A visit one summer day showed that the Rubel Ice Co. building retained its original shape, but with its surface details smoothed out. The six upper windows are no more. They’ve been bricked up, but ghostly outlines remain. The loading bays are still there, the blue metal rolling doors contrasting with the dark beige stucco wall. The street is quiet. Next to the building are six two-story attached brick houses, on whose stoops witnesses, on that August day in 1934, sat and watched gunmen disguised as peddlers stick weapons in the face of armored guards, round up witnesses, load up bags of cash, and screech away in two cars. The tennis courts are now a parking area for a used car lot. Part of the Rubel property on Cropsey Avenue was also a used car lot.
The building is occupied by the Bruce Supply Co., which makes pipes and sells plumbing products. The main entrance is on the next street over, on the other side of the building, with the address of 8808 18th Avenue. The Rubel robbery was certainly not the last crime associated with the building. A sign attached to the wall near the loading bays offered a $2,000 reward for information leading to the arrest and conviction of the men who robbed the building—in July 2011. Ghostly green photographs, apparently made from night-surveillance cameras, of figures with their shirts pulled over their heads, accompanied the text.
The Bank of Manhattan branch that was the armored car’s last port of call, on 86th Str
eet and 20th Avenue, is now a Chase bank, the result of a merger in the 1950s that created Chase Manhattan Bank.

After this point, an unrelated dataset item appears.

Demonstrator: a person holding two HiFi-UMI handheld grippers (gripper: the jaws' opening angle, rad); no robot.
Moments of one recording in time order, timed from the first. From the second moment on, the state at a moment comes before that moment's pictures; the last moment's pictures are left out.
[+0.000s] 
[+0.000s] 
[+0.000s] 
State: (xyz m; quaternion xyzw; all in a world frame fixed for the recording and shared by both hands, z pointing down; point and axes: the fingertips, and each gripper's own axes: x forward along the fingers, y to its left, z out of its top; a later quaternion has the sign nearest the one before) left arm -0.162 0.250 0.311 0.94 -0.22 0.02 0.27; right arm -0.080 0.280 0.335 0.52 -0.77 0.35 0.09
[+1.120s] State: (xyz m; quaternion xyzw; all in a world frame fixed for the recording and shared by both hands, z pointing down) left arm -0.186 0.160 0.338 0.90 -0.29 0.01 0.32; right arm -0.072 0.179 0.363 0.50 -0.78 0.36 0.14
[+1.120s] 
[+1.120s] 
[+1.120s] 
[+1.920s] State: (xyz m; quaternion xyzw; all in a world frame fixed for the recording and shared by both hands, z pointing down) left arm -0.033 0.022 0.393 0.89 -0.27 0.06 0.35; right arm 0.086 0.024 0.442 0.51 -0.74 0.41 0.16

The place near Bay 35th where the getaway boats (one of which was sold at police auction in 1940) might have been moored is no longer accessible, its entrance blocked by a mall. Nearby is the Harbor Motor Inn and a New York Sports Club. A tall aluminum wall blocks the view and access to the water. As for the Ben Machree Boat Club where witnesses saw the Rubel gang make their getaway over the water, an attendant at a fuel oil company nearby said he remembered a boat club being next door years ago. The company may have been on the same site as the fuel oil concern where the witness named Loomis Wolfe in 1934 described one of the getaway boats.

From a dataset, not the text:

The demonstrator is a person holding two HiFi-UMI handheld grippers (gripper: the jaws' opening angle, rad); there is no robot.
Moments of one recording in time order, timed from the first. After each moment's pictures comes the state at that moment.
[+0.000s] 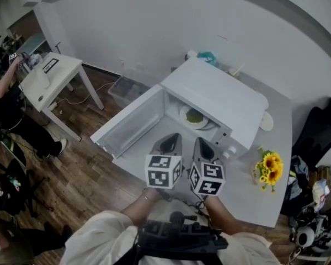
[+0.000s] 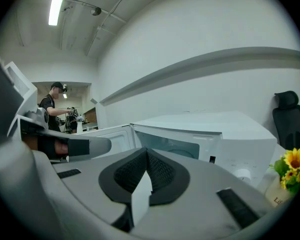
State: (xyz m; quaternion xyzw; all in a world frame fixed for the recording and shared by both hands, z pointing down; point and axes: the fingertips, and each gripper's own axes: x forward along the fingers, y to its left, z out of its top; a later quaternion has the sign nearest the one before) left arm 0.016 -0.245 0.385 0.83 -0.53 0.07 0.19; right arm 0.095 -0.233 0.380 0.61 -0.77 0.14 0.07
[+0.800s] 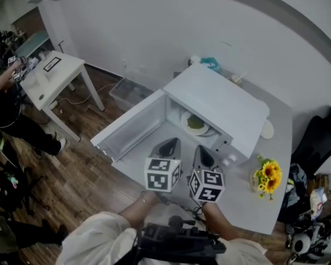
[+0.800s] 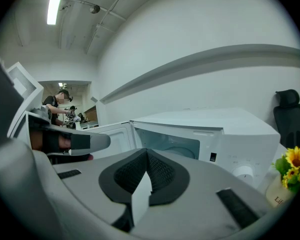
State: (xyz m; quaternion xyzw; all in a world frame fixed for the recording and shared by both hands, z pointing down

The industrialists who owned the Riverside townhouses are little remembered today, but the products they created or nurtured live on. You can bake with Davis Baking Powder, write with Eberhard Faber pencils, drive on Goodyear tires, brush your teeth with Forhan’s Toothpaste, soothe a sour stomach with medicine containing takadiastase, or even watch a Marion Davies movie. As for their homes, the Seven Beauties kept their shapely forms, solid testaments to the real estate cycles of Manhattan, from the hopeful aspirations of the newly rich in a dynamic young economy, to the decline of postwar neighborhoods, to the new prosperity of twenty-first-century gentrification. Going back to their earliest years, not two decades after they were built, the townhouses already reflected the character that could always be found in Manhattan’s Upper West Side: The respectable and upright mixed with the seamy and sordid, bridged somehow by the bohemian and artistic. That really has always been the promise of New York City, an egalitarian stew.

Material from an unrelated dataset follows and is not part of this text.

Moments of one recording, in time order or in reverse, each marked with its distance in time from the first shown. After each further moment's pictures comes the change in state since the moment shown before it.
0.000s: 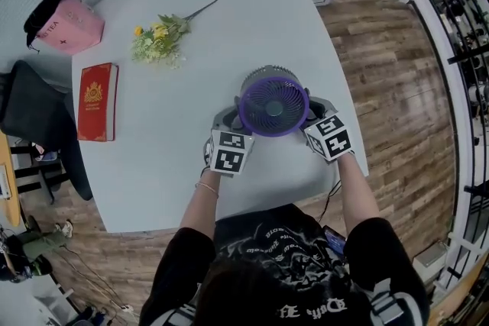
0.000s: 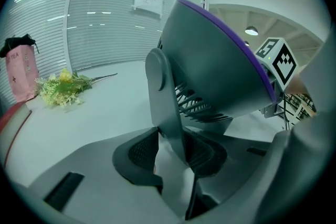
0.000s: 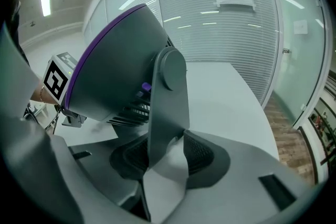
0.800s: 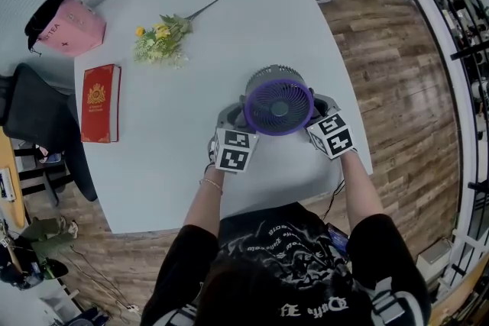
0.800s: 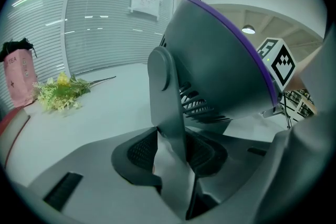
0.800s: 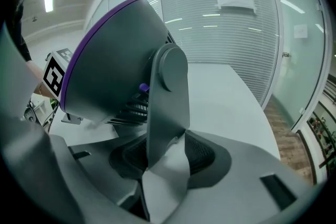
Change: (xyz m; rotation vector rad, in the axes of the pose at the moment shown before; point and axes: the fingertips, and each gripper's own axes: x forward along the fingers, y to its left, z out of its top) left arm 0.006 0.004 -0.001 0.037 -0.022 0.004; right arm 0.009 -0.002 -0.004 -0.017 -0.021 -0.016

Why did I pick these buildings in which to take up mental residence for so long? On the surface, it was pretty convenient. I was lucky enough to live around the corner from the oldest remaining freestanding row of townhouses on Riverside Drive, in a district that had been declared a landmark. I had also spent my childhood in close proximity. They were part of my inner landscape, and their European elegance and charm, their sense of the past, somehow touched in me a longing for another world, or a world gone by.